Hi,Thank you for posting and

Submitted by Anonymous on Tue, 2020-03-03 - 10:03
Hi,Thank you for posting and we understand your concerns. It’s important that you’re continuing to discuss your concerns with your fiance, his healthcare team and your families, who can help guide you when making these decisions. If your fiancé has not already, he may want to consider getting more specialized care for his epilepsy at a comprehensive epilepsy center.  A comprehensive epilepsy center is a group of health care professionals who specialize in the diagnosis, care, and treatment of people with seizures and epilepsy. Usually led by an epileptologist, (epilepsy specialist), who can help explore all treatment options and determine what individual treatment plan maybe best for him. Epilepsy centers can also help connect you with additional support groups, educational sessions and connecting you with other families. https://www.epilepsy.com/living-epilepsy/find-epilepsy-specialist/find-epilepsy-center Additionally, you all may want to consider keeping a journal or a diary. My Seizure Diary: https://www.epilepsy.com/living-epilepsy/epilepsy-foundation-my-seizure-diaryis a great tool for tracking seizures, setting reminders, recording your medical history, managing medication& other therapies, recognizing triggers, side effects, behaviors and other health events, which can be shared with his healthcare team.

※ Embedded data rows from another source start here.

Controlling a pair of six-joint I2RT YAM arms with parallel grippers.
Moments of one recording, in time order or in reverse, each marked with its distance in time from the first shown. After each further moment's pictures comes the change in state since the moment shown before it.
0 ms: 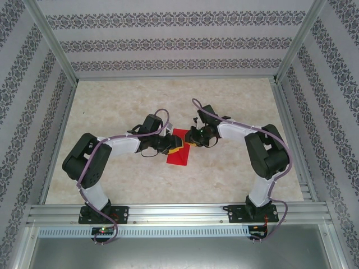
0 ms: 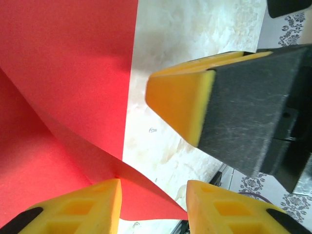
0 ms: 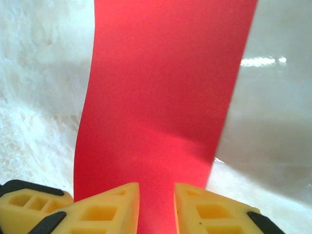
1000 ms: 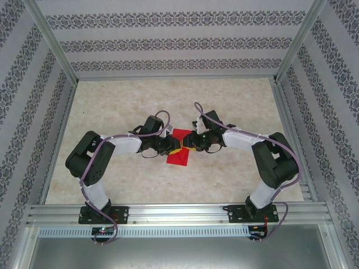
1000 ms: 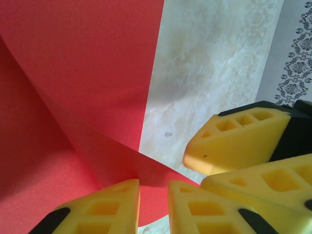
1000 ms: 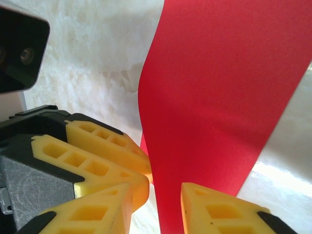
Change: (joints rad) left arm 0.000 0.035 0.000 0.006 -0.008 -0.005; right arm 0.025 -0.125 -0.161 0.161 -0.145 -0.010
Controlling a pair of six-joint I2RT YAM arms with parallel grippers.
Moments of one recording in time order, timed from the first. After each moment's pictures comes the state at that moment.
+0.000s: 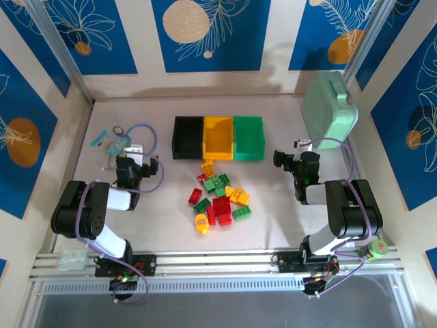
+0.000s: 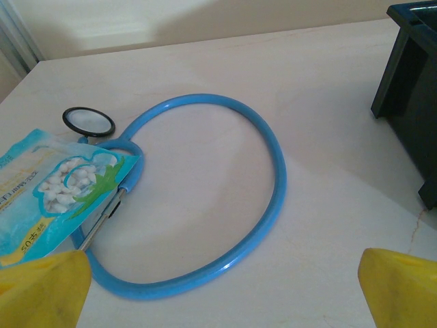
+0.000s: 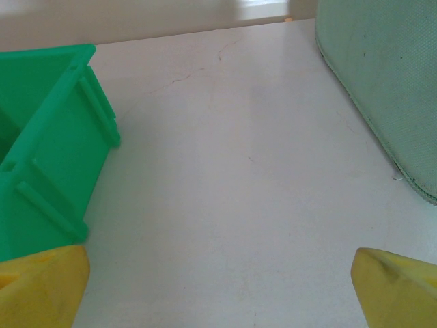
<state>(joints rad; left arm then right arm) -0.08 1.58 0.37 0.87 -0.12 0.06 0.03 1.54 0.39 0.76 0.00 0.11</state>
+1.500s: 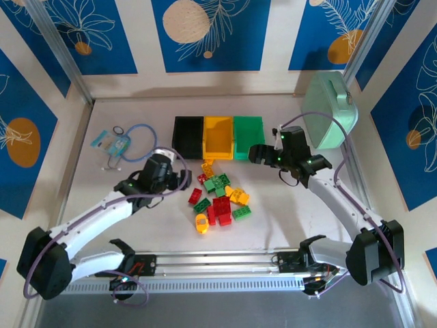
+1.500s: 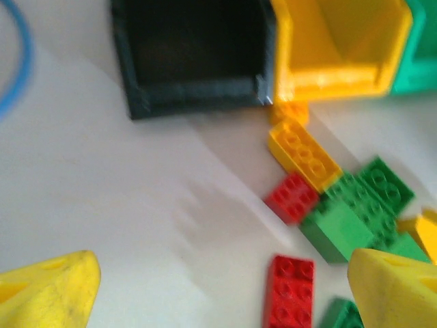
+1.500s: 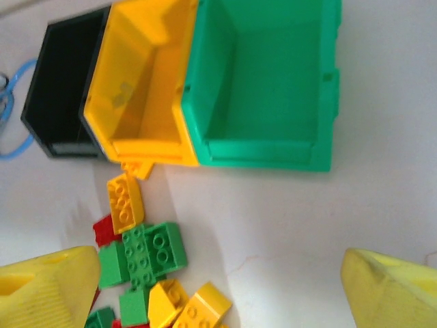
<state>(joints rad) -0.65 1.12 0.70 -0.35 -0.18 -0.40 0.35 1.19 0.91 -0.49 -0.14 0.44</state>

For additional information regarding seizure safety at night, please visit: https://www.epilepsy.com/learn/seizure-first-aid-and-safety/staying-safe/safety-while-sleeping Sometimes it's helpful to connect with other people who live with or care for those with epilepsy, to ask questions,share experiences, find & give support to each other. Contact your local Epilepsy Foundation at: https://www.epilepsy.com/affiliates,to find support groups, events, and programs in your community. Or contact our Epilepsy and Seizures 24/7 Helpline: 1-800-332-1000, contactus@efa.org, where a trained information specialist can connect you to resources, provide referrals and additional support.epilepsy.com/helpline  

That’s quite a dilemma that

Submitted by Patriotrehab on Wed, 2020-03-04 - 23:17
That’s quite a dilemma that you’re facing, especially right before you’re expected to say “I do”. It’s one thing for you to say to your fiancé that you are concerned about how the two of you are going to be able to meet his medical needs from both a medical perspective (e.g. getting him the right team of doctors, medications) and financial perspective (e.g. insurance, out-of-pocket costs) once you are married considering that he will likely not be eligible for the state benefits anymore and that you would like to begin exploring ways to prepare with him now. Whereas it’s another thing to suggest that he do what your parents suggested because it could feel like a rejection of him because of the “burden” that he now carries (epilepsy). It’s definitely important that the two of you talk about this together. If you can add him in your insurance, that might be a possible solution even though there’s a cost. It may be the right investment for your future. Perhaps you need to double check with his case manager about the income requirements, sometimes we think it automatically disqualifies a person, but then it doesn’t because of the overall costs that he will have or some other factors. Remember also to consider the vows that you would be taking too and how that would conflict with your parents suggestion. 

I seem to know many who have

Submitted by Plan-To-Succeed on Wed, 2020-03-18 - 14:00
I seem to know many who have did this even family and friends but you have to ask why do states and government have rules or if he or she stay at his or her house or in one or the others bedrooms insurances is affected and you must say is the others life worth losing not having that insurance and I lived in a group home threw the CMH and with family and other family members like grandma and grandpa did not share rooms you find out later for things like this and meeting in the front room for meals,right and still love each so so much but bills are paid and no worries and health risks.